A Level: Rearranging Equations into Y = mx + c

[Connor123]

Homework Statement

Hello, I recently started A level physics and have been given a HW to rearrange equations into Y = mx + c. I am struggling on what to do next once the independent variable as X is an inverse of the actual variable ( example below)
This may be a really easy question but id appreciate the help :)

Relevant Equations

c = fλ , rearrange into y = mx + c

c = fλ, where the dependent (y) variable is λ, and the independent variable (x) is f.

λ = c/f

c * 1/f = λ

Are you able to leave 1/f as equavalent to simply 'x', where the gradient would be c, or do you have to ensure 'x'/independent variable is actually f?

 

[PeroK]

Homework Statement: Hello, I recently started A level physics and have been given a HW to rearrange equations into Y = mx + c. I am struggling on what to do next once the independent variable as X is an inverse of the actual variable ( example below)
This may be a really easy question but id appreciate the help :)
Relevant Equations: c = fλ , rearrange into y = mx + c

c = fλ, where the dependent (y) variable is λ, and the independent variable (x) is f.

λ = c/f

c * 1/f = λ

Are you able to leave 1/f as equavalent to simply 'x', where the gradient would be c, or do you have to ensure 'x'/independent variable is actually f?

If I understand the question, you are simply asked to rename $\lambda \rightarrow y$ and $f \rightarrow x$.

 

[symbolipoint]

What you explain is completely obscure. No way to figure which variable is independent and which is independent in your equation c=fλ . Also not clear if you are or not, asking a simple algebra/arithmetic question.

 

[Connor123]

Sorry for lack of explanation, in this case dependent = λ while independent = f

so in the form y = mx + c, it would be 'λ = mf +c'

but what would the gradient be ?

 

[nasu]

The wavelength is inverse proportional to frequency. So, the x variable cannot be frequency.

 

[Connor123]

So simply put i've been given an equation that simply doesn't go into the form y = mx + c?

 

[PeroK]

Sorry for lack of explanation, in this case dependent = λ while independent = f

so in the form y = mx + c, it would be 'λ = mf +c'

but what would the gradient be ?

You have to decide what $c$ is in this case. It can't be both the constant in a linear equation and the speed of the wave. This is a weird question

If I was doing this question, I would look for $\lambda = af + b$, where we use $a, b$ instead of $m, c$.
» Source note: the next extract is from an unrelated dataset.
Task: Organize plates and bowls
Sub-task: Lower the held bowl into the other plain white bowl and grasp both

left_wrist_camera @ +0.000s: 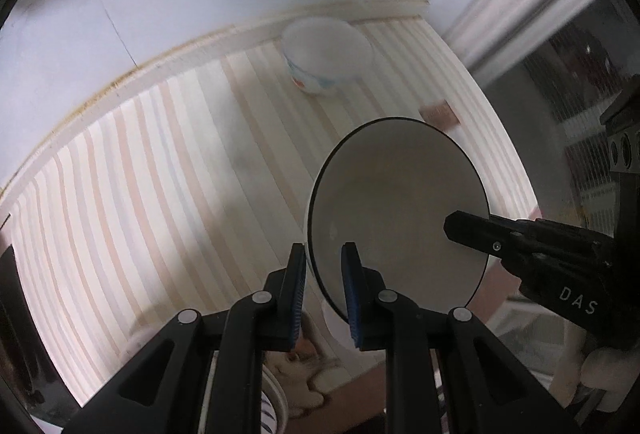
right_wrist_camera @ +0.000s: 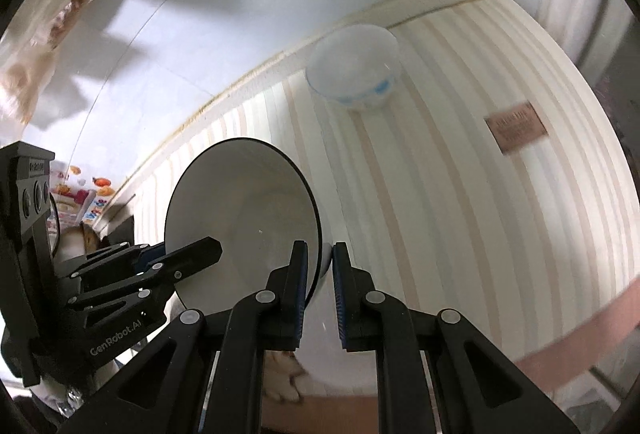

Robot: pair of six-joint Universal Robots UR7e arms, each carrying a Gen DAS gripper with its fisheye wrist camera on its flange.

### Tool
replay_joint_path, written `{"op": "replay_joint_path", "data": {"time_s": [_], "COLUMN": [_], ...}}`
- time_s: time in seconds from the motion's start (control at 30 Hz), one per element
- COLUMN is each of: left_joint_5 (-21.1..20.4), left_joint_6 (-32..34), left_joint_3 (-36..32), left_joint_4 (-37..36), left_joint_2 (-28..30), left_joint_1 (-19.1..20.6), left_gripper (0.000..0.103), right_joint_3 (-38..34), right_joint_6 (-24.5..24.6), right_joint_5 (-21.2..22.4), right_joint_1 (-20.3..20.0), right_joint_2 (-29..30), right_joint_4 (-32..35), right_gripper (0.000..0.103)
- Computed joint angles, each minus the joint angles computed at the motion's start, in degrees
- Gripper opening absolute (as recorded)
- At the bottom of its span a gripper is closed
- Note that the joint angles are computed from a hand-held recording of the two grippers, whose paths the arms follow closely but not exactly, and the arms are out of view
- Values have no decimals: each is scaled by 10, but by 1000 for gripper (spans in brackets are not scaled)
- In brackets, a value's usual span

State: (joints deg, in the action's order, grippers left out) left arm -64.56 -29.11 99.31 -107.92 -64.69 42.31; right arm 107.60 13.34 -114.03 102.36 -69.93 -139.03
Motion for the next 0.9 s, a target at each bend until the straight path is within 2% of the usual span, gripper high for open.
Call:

Why use $m$ and $c$ in the first place? Why use $m$ for gradient? What's special about the letter $m$?

 

[nasu]

If you have a set of values for f and $\lambda$ you can plot $\lambda$ versus 1/f. So "y" will be $\lambda$ and "x" will be 1/f. The slope of the line of best fit will be the speed of the wave, c. There is no b here. Theoretically, the line should go through the origin.

 

[Connor123]

In this case we've been given no values, simply to change it, so as you say I assume the line would have no y - intercept, with the gradient of c. Thanks for all your help :)

 

[nasu]

I know you have no values. I just tried to explain what is the point of this exercise. The constant m (or c) is the slope of the line.

 

[PeroK]

So simply put i've been given an equation that simply doesn't go into the form y = mx + c?

Looks like it.

 

[haruspex]

Are you able to leave 1/f as equavalent to simply 'x', where the gradient would be c,

Yes, that is what you are expected to do.
In your experiment, or whatever, the independent variable may be f, but in graphing you are free to make the x coordinate 1/f.

 

[PeroK]

Yes, that is what you are expected to do.
In your experiment, or whatever, the independent variable may be f, but in graphing you are free to make the x coordinate 1/f.

I don't see that at all. $\frac 1 x$ is not the same as $x$.

 

[haruspex]

I don't see that at all. $\frac 1 x$ is not the same as $x$.

Sure, but "x" is being used in two different ways in post 1. In one usage it is the x coordinate in a graph of the form y=mx+c. In " and the independent variable (x) is f", the OP seems to be using it as equivalent to "the independent variable". I suspect it was not used that way in the actual problem statement.

 

[PeroK]

Sure, but "x" is being used in two different ways in post 1. In one usage it is the x coordinate in a graph of the form y=mx+c. In " and the independent variable (x) is f", the OP seems to be using it as equivalent to "the independent variable". I suspect it was not used that way in the actual problem statement.

I admit I got really confused by the question.